This build warning is triggered when CONFIG_PERF_EVENTS is not enabled, when
all the fallback stubs in there try to use has_branch_stack() which does not
get defined. The following change, fixes the problem.

diff --git a/arch/arm64/include/asm/perf_event.h b/arch/arm64/include/asm/perf_event.h
index 97db96326e13..1f68c125eb1a 100644
--- a/arch/arm64/include/asm/perf_event.h
+++ b/arch/arm64/include/asm/perf_event.h
@@ -277,8 +277,6 @@ struct pmu_hw_events;
struct arm_pmu;
struct perf_event;

-static inline bool has_branch_stack(struct perf_event *event);
-
#ifdef CONFIG_ARM64_BRBE
void armv8pmu_branch_read(struct pmu_hw_events *cpuc, struct perf_event *event);
bool armv8pmu_branch_valid(struct perf_event *event);
@@ -289,6 +287,9 @@ void armv8pmu_branch_reset(void);
int armv8pmu_private_alloc(struct arm_pmu *arm_pmu);
void armv8pmu_private_free(struct arm_pmu *arm_pmu);
#else
+#ifdef CONFIG_PERF_EVENTS
+static inline bool has_branch_stack(struct perf_event *event);
+
static inline void armv8pmu_branch_read(struct pmu_hw_events *cpuc, struct perf_event *event)
{
WARN_ON_ONCE(!has_branch_stack(event));
@@ -316,3 +317,4 @@ static inline int armv8pmu_private_alloc(struct arm_pmu *arm_pmu) { return 0; }
static inline void armv8pmu_private_free(struct arm_pmu *arm_pmu) { }
#endif
#endif
+#endif

> final series, since he had some detailed comments on the previous version.
>
> Will

2023-02-08 20:06:53

by Mark Rutland

[permalink] [raw]
Subject: Re: [PATCH V8 5/6] arm64/perf: Add branch stack support in ARMV8 PMU

On Mon, Feb 06, 2023 at 09:46:25AM +0530, Anshuman Khandual wrote:
> On 2/3/23 17:01, Will Deacon wrote:
> > On Tue, Jan 31, 2023 at 12:28:17AM +0800, kernel test robot wrote:

[...]

> > This looks like it should be fixed.

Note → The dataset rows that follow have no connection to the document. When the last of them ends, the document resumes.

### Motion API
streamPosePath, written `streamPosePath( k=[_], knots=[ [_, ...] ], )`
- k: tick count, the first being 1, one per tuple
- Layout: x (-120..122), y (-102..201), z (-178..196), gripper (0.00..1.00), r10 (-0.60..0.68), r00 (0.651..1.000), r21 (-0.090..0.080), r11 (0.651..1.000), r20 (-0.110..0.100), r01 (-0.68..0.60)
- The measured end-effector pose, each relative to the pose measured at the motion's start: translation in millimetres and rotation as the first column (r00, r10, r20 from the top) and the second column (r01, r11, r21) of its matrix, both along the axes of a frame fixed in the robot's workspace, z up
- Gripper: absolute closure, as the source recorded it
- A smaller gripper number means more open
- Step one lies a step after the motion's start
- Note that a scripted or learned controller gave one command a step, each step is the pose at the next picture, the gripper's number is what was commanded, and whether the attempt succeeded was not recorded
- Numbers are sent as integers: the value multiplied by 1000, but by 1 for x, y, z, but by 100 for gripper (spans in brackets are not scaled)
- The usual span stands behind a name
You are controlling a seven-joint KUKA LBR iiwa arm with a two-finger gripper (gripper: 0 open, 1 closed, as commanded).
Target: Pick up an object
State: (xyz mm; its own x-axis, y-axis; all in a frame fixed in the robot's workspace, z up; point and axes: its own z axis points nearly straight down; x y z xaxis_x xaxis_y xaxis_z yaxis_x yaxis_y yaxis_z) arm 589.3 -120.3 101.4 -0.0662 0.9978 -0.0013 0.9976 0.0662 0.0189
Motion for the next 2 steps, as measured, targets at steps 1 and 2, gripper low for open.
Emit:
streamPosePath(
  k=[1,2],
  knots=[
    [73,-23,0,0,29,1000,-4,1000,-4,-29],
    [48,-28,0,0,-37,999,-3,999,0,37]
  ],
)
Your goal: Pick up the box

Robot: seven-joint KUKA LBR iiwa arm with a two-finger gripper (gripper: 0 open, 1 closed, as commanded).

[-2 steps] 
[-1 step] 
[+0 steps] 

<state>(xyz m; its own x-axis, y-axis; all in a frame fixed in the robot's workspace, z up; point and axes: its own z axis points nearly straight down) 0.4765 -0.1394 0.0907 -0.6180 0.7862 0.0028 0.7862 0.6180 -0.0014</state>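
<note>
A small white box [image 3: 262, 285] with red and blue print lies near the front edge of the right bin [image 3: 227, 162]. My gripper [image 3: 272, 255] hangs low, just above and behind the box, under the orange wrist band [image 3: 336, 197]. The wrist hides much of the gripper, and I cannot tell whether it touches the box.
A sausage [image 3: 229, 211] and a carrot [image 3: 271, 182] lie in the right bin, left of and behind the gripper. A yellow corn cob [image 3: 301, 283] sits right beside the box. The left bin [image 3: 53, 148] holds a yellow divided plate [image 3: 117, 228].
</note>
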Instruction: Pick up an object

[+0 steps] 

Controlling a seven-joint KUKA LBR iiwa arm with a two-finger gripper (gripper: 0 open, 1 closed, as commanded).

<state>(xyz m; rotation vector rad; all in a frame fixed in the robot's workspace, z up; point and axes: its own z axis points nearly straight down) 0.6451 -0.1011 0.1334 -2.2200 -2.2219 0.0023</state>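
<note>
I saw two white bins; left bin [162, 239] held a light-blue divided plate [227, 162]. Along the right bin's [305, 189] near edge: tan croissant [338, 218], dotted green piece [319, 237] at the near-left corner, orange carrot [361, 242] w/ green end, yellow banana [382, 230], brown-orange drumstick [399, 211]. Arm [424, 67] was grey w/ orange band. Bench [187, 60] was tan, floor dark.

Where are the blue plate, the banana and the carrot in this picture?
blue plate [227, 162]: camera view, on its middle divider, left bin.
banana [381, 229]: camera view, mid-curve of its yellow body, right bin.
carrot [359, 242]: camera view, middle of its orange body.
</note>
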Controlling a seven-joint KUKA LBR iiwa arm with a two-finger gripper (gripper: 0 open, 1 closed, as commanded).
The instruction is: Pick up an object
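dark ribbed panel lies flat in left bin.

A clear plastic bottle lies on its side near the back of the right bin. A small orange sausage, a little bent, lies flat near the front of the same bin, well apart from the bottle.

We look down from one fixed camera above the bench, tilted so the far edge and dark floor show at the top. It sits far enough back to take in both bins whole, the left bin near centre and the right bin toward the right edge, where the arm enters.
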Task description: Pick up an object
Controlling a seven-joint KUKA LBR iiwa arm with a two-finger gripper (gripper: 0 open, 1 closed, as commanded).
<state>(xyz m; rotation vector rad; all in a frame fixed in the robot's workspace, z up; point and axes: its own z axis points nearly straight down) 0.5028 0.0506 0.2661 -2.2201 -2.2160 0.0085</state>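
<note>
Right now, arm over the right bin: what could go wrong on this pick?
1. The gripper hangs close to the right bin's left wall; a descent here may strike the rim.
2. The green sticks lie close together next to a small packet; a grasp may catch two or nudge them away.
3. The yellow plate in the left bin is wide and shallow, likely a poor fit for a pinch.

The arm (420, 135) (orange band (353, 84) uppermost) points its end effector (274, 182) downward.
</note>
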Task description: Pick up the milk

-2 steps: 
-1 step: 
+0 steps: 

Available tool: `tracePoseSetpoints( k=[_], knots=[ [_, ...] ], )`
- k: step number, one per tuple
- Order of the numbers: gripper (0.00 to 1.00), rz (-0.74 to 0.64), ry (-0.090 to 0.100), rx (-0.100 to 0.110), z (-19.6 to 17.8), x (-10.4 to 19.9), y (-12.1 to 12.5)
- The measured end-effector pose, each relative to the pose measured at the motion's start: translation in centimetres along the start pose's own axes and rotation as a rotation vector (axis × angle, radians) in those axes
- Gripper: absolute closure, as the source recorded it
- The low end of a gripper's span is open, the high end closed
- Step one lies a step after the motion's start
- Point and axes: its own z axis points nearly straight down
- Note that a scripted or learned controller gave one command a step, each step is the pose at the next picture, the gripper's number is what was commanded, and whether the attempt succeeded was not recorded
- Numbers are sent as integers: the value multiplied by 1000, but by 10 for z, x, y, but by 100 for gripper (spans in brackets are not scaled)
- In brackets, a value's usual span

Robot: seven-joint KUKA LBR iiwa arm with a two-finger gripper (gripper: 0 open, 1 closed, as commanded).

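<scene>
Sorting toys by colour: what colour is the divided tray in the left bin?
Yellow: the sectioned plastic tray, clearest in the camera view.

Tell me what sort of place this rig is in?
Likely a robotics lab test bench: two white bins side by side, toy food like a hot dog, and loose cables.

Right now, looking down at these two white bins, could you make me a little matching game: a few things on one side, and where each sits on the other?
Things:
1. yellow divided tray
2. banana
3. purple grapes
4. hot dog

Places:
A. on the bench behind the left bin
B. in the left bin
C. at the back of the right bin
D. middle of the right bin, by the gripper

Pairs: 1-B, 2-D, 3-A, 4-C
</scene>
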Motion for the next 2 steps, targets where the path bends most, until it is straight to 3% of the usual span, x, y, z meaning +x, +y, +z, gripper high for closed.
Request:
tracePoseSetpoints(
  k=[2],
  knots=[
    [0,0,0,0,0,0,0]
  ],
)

I'd also like to see Mark's ack on the
>
> This build warning is triggered when CONFIG_PERF_EVENTS is not enabled, when
> all the fallback stubs in there try to use has_branch_stack() which does not
> get defined. The following change, fixes the problem.

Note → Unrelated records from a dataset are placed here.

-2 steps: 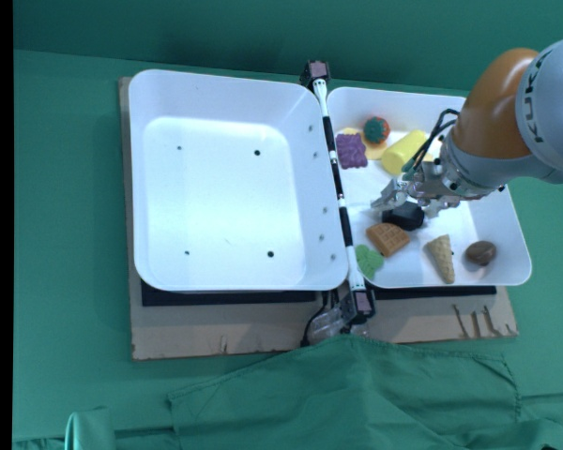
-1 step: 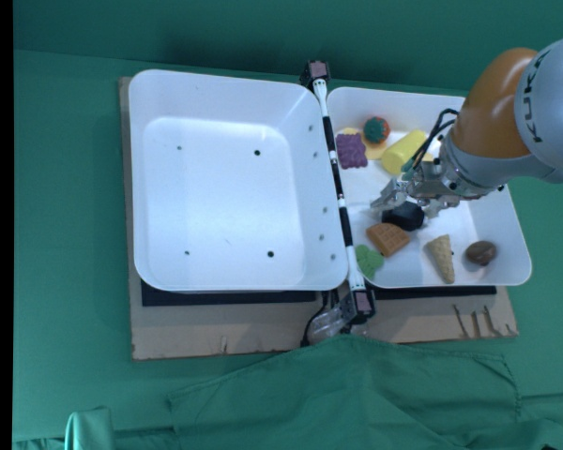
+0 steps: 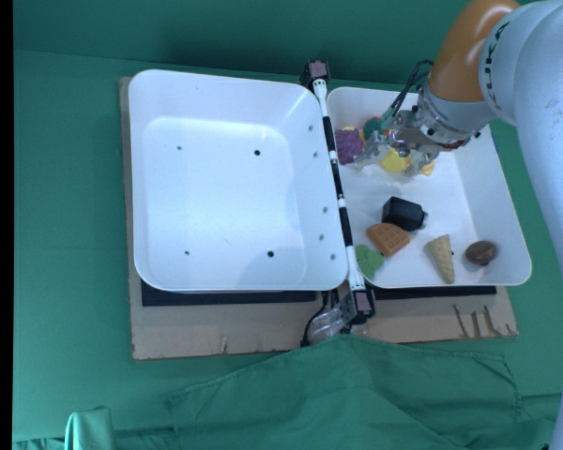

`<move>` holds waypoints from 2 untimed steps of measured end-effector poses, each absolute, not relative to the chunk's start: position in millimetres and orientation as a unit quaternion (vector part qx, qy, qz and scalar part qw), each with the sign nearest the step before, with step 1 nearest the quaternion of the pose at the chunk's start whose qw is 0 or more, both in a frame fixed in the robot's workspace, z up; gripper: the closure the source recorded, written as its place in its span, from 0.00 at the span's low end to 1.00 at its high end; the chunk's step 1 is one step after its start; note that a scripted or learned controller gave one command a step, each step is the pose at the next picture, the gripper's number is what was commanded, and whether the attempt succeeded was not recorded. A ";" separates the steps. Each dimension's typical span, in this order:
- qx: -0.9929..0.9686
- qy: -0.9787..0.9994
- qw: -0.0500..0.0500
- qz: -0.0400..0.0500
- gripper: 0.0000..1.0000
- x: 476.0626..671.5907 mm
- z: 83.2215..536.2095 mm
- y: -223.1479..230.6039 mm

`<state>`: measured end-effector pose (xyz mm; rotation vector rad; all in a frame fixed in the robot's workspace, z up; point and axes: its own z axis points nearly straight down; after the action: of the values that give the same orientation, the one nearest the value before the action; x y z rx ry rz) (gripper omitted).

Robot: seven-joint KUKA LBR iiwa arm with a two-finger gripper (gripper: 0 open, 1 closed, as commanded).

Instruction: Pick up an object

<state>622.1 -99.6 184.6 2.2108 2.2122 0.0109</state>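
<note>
Camera view: arm (image 3: 535, 92) comes in from the right, orange band (image 3: 469, 40) above the wrist, gripper (image 3: 394, 148) down in the far part of the right bin (image 3: 483, 181). Can't tell the state of the hand; the wrist body and clutter under it hide that.

Right bin contents:
- purple object (image 3: 348, 144), far-left corner, just beside the divider (image 3: 336, 181)
- yellow object (image 3: 395, 162), directly under the gripper, touching or just beside it; can't say which
- small yellow piece (image 3: 372, 126) and a green bit (image 3: 373, 122) by the wrist's left side, too small to identify
- black object (image 3: 403, 213), mid-bin, apart from the gripper
- orange waffle-textured piece (image 3: 388, 239), just in front of the black one, touching or nearly touching
- green flat piece (image 3: 368, 260), near-left corner against the divider
- tan cone shape (image 3: 441, 257), near edge, tip pointing toward the camera
- brown rounded object (image 3: 480, 251), just right of the cone, apart from it

No object is visibly lifted; all look to be resting on the bin floor.

Left bin (image 3: 150, 111): white floor with a few small dark dots.

Both bins sit on a cardboard sheet (image 3: 225, 331) over green cloth (image 3: 66, 204). Black-and-white striped divider runs between the bins, with a small clamp-like part at each end.
</note>
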 end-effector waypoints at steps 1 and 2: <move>0.706 0.708 0.006 0.006 0.00 618.4 288.0 -57.6; 0.711 0.704 -0.001 -0.003 0.00 562.7 214.1 -103.2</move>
<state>562.7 -103.2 214.1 2.2347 2.2123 -0.0084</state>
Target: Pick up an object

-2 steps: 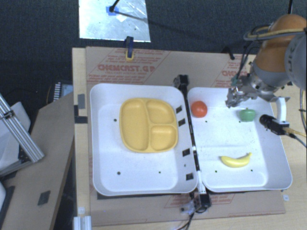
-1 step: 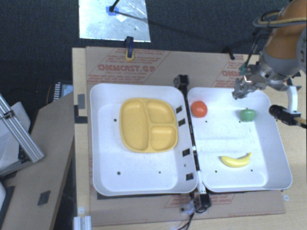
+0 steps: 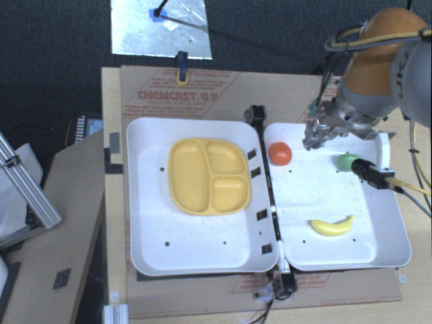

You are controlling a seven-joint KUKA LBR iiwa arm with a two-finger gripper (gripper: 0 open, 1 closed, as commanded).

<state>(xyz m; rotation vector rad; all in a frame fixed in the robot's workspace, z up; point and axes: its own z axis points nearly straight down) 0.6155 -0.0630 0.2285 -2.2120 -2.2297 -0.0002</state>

I expect that you'll post a v9 with that folded in, and I've just made some
comments on v7 which I expect will require some changes, so I'm going to wait
for v9 for further review to keep this manageable.

Thanks,
Mark.

2023-02-09 02:51:37

by Anshuman Khandual

[permalink] [raw]
Subject: Re: [PATCH V8 5/6] arm64/perf: Add branch stack support in ARMV8 PMU



On 2/9/23 01:36, Mark Rutland wrote:
> On Mon, Feb 06, 2023 at 09:46:25AM +0530, Anshuman Khandual wrote:
>> On 2/3/23 17:01, Will Deacon wrote:
>>> On Tue, Jan 31, 2023 at 12:28:17AM +0800, kernel test robot wrote:
>
> [...]
>
>>> This looks like it should be fixed. I'd also like to see Mark's ack on the
>>
>> This build warning is triggered when CONFIG_PERF_EVENTS is not enabled, when
>> all the fallback stubs in there try to use has_branch_stack() which does not
>> get defined. The following change, fixes the problem.
>
> I expect that you'll post a v9 with that folded in, and I've just made some
> comments on v7 which I expect will require some changes, so I'm going to wait
> for v9 for further review to keep this manageable.

Sure, will work on a V9 and post when ready.